Activity: Go through each line of the records below and count those with the word "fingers". Give only the count.

Provided records Start Marker

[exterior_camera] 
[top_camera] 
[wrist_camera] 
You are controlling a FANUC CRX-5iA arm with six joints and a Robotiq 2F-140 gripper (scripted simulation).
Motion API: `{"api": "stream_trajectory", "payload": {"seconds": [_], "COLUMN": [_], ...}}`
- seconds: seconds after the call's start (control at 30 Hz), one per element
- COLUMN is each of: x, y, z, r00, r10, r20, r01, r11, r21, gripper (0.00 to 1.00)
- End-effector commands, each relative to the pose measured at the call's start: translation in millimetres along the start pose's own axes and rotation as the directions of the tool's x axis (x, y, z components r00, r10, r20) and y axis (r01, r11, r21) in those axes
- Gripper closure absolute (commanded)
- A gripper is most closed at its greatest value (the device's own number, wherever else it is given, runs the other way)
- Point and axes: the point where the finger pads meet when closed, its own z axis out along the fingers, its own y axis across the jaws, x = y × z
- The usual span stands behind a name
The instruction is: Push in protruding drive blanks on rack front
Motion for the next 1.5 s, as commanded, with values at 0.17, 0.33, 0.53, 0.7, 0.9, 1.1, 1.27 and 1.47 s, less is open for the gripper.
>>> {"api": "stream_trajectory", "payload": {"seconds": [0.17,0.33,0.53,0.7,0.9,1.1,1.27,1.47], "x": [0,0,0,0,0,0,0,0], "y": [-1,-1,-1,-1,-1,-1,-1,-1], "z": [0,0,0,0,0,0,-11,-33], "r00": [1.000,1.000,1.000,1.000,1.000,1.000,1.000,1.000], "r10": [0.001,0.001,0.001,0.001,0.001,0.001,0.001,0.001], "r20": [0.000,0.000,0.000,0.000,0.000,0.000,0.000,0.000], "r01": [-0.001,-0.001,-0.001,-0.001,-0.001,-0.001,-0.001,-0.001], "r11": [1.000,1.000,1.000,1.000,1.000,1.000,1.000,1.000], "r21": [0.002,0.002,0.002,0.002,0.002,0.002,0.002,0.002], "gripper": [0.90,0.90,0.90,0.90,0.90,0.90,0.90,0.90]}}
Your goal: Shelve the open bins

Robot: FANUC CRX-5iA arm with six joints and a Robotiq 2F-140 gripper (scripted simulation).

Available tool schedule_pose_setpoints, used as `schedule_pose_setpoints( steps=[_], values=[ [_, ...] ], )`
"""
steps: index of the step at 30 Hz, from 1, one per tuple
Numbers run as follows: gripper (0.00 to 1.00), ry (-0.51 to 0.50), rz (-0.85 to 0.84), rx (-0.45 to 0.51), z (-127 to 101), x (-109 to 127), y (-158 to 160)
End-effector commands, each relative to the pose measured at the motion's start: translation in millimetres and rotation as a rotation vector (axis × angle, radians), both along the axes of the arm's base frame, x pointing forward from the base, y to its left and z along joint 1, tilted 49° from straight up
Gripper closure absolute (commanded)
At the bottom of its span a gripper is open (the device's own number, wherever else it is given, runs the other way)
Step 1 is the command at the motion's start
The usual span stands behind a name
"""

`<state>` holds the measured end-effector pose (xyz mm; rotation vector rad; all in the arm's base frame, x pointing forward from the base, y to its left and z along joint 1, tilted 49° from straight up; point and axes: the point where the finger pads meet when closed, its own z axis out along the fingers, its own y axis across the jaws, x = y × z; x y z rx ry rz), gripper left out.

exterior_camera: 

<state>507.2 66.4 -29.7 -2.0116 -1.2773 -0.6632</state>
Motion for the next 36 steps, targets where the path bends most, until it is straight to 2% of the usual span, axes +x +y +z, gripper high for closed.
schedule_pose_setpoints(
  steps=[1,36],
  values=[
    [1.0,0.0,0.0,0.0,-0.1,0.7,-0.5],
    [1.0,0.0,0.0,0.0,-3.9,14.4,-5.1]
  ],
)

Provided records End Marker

Response box: 2